Collection entries
════

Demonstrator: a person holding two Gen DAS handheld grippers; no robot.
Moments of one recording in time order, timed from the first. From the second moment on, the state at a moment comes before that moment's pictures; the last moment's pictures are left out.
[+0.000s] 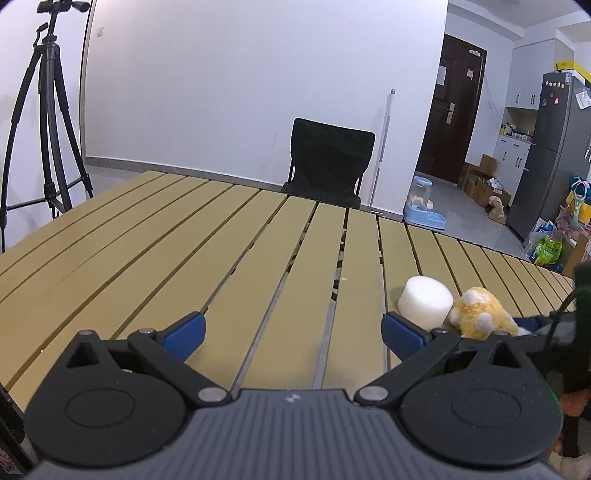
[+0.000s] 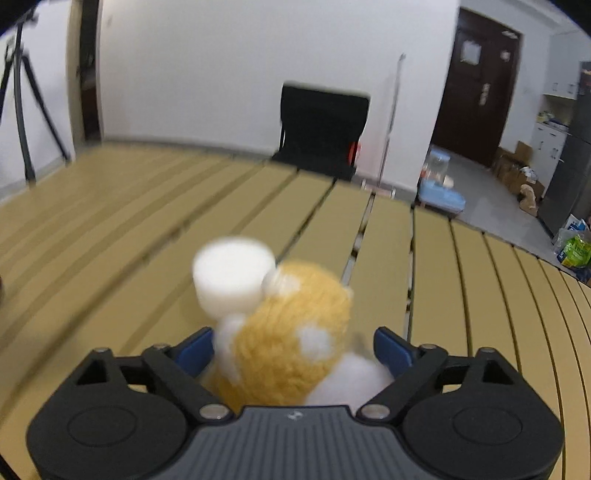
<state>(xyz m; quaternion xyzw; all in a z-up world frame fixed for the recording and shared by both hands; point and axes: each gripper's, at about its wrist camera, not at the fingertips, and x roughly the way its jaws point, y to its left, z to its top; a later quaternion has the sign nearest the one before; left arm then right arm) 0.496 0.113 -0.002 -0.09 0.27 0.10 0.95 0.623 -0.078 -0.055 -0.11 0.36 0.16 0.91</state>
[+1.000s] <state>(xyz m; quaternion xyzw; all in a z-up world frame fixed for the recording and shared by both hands) 0.583 0.024 -0.007 -0.06 0.33 0.06 0.94 0.598 -0.253 -0.022 0.06 0.29 0.07 0.95</state>
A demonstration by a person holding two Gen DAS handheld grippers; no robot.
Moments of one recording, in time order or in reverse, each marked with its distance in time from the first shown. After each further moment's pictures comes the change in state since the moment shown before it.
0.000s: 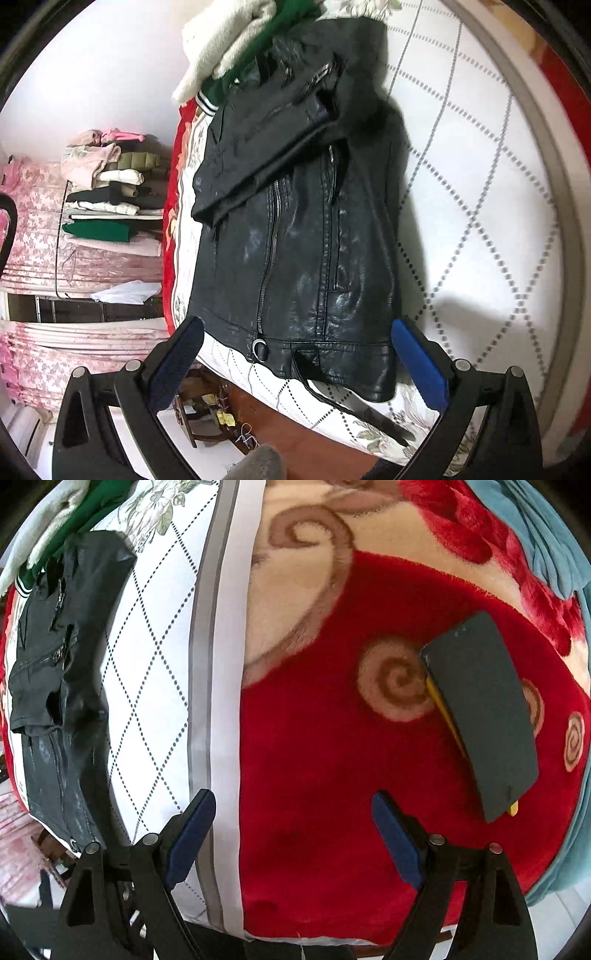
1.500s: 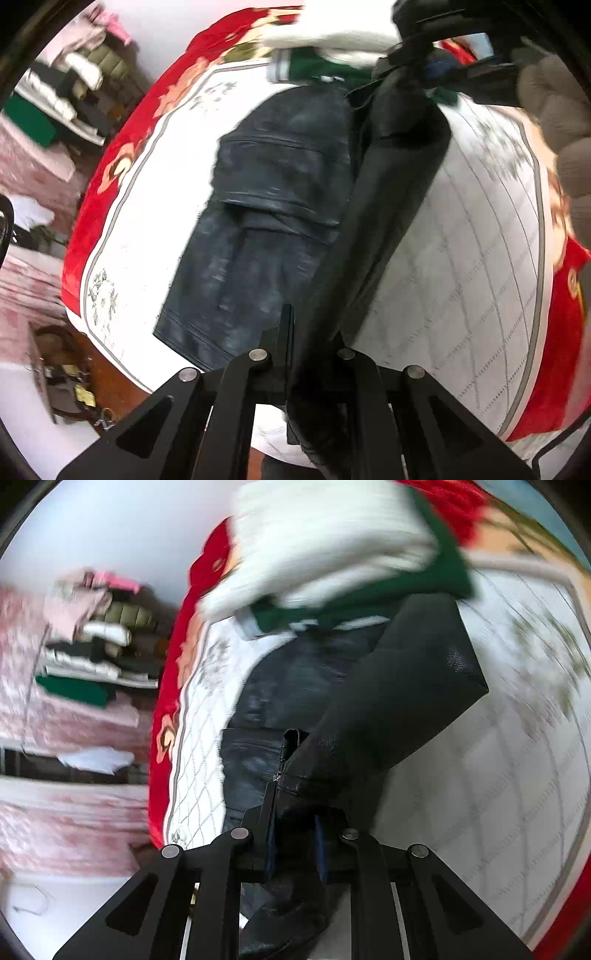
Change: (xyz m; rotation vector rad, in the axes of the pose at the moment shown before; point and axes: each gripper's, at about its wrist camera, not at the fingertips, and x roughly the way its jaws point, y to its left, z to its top) left arm 0.113 0.256 -0.001 -0.427 -0.007 -0.573; right arm -0.096 0.345 0.064 -0.193 -0.317 0.520
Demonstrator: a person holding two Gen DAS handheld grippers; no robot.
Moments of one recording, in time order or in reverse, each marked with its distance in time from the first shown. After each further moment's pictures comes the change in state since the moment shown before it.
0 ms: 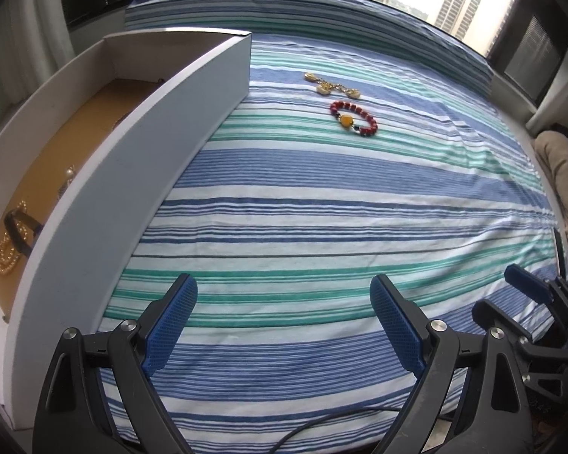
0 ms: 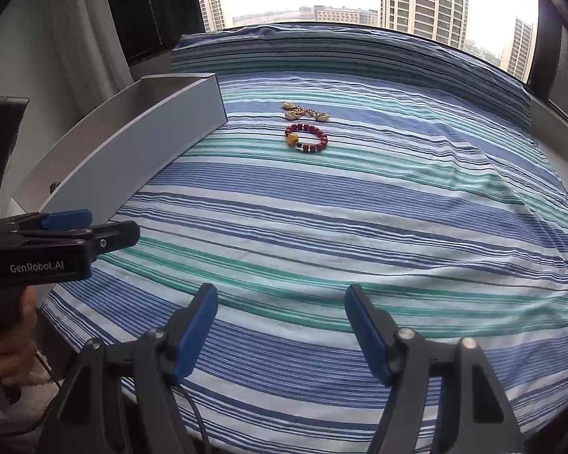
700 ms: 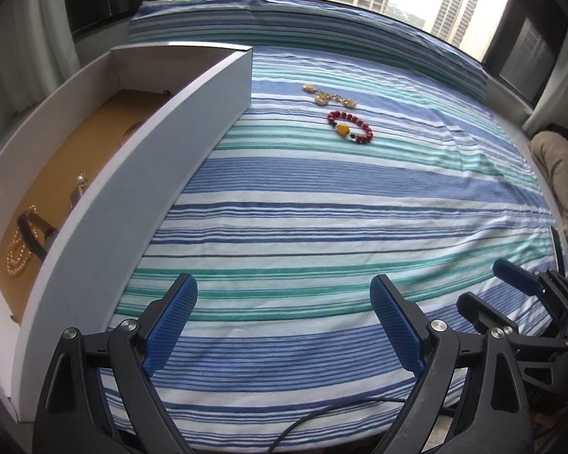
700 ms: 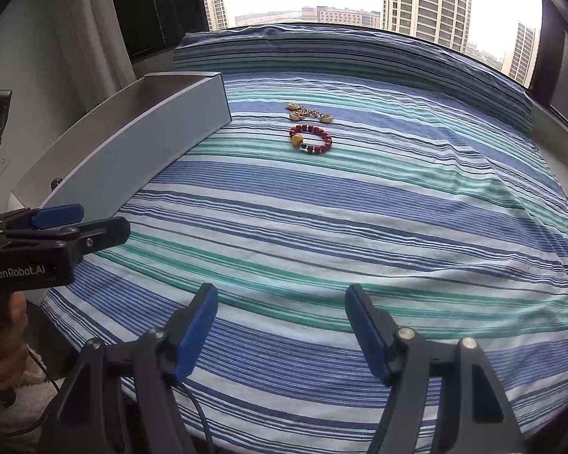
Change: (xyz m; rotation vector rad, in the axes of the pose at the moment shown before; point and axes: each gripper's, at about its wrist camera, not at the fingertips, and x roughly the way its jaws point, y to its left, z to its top) left arm -0.019 -0.001 -0.010 0.016 -0.039 0.013; right arm 0.001 0.005 0.000 -0.022 0.005 0.000
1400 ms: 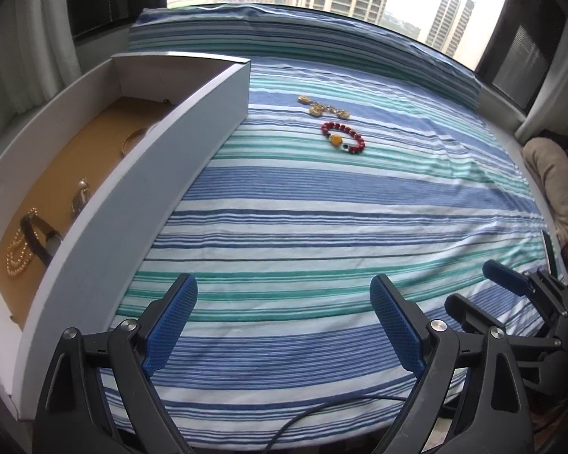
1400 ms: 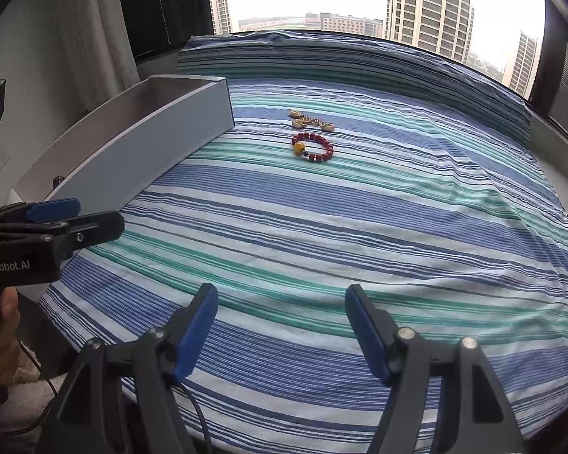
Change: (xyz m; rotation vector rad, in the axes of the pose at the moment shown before) left arm -0.013 -0.001 -0.002 -0.008 -0.035 -0.023; right arm -0.004 0.004 0.000 -0.025 -0.021 -0.010
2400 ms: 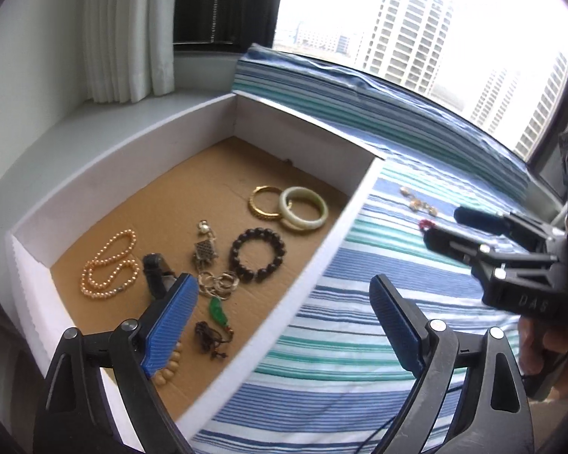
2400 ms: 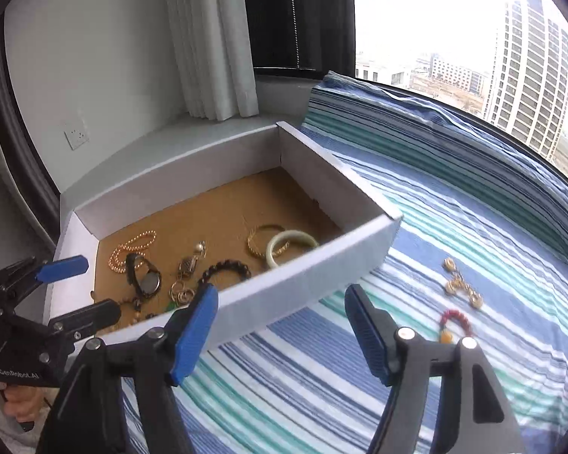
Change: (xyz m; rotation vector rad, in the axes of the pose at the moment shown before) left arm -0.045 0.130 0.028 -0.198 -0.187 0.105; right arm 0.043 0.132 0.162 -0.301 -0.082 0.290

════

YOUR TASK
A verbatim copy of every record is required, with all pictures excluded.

RESPONSE TO THIS TASK
Demonstrator: a person holding two Gen DAS handheld grippers; no robot.
Moments of one recording in time order, timed from the first. From the second moment on, the state at a moment comes before that moment's pictures; the last moment's pictures are left out.
[+0.000s] 
[+0.000s] 
<state>(xyz m; quaternion xyzw; all in a z-up world frame fixed for the recording and shared by both hands; point and axes: each gripper's, at about its wrist camera, not at the fingertips, and x roughly the way its jaws point, y to its left, z to its top; a later quaternion has the sign nearest the one before; left arm then right arm) 0.496 0.113 -0.002 -0.09 0.27 0.10 0.95 0.623 -0.078 -0.055 -0.11 0.36 0.16 0.91</state>
[+1.000s] <state>(xyz m; quaternion xyzw; all in a z-up world frame fixed for the recording and shared by both hands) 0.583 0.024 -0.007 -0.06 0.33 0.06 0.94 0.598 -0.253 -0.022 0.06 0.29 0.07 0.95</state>
A demonstration by a person holding two Gen DAS handheld grippers; no robot.
Moments of one recording, in time order or in reverse, each marked with its distance in time from the first shown. After each further moment's pictures comes the change in state since the moment shown before it.
0.000s: 
1.500s: 
Change: (xyz m; rotation vector rad, in the axes of the pose at the moment shown before; point and axes: each gripper's, at about its wrist camera, not at the fingertips, and x roughly the way its jaws point, y to its left, z to its top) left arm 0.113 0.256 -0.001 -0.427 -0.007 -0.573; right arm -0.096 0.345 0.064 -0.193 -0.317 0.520
Demonstrator: a person holding two Gen DAS handheld grippers; no robot.
Moments of one recording, in time order or in reverse, each marked with its distance in time from the first shown. After each further moment's pictures comes the change in state since the moment shown before it.
0 ms: 
0 ms: 
700 ms: 
700 ms: 
Change: (xyz m; rotation vector rad, in the axes of the pose at the moment shown before; point and axes: each gripper's, at about its wrist camera, not at the fingertips, and x roughly the way its jaws point, y to its left, z to its top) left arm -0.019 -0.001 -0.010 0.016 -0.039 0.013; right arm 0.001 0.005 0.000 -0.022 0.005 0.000
1400 ms: 
1400 ms: 
Change: (xyz m; rotation vector rad, in the axes of the pose at the moment shown before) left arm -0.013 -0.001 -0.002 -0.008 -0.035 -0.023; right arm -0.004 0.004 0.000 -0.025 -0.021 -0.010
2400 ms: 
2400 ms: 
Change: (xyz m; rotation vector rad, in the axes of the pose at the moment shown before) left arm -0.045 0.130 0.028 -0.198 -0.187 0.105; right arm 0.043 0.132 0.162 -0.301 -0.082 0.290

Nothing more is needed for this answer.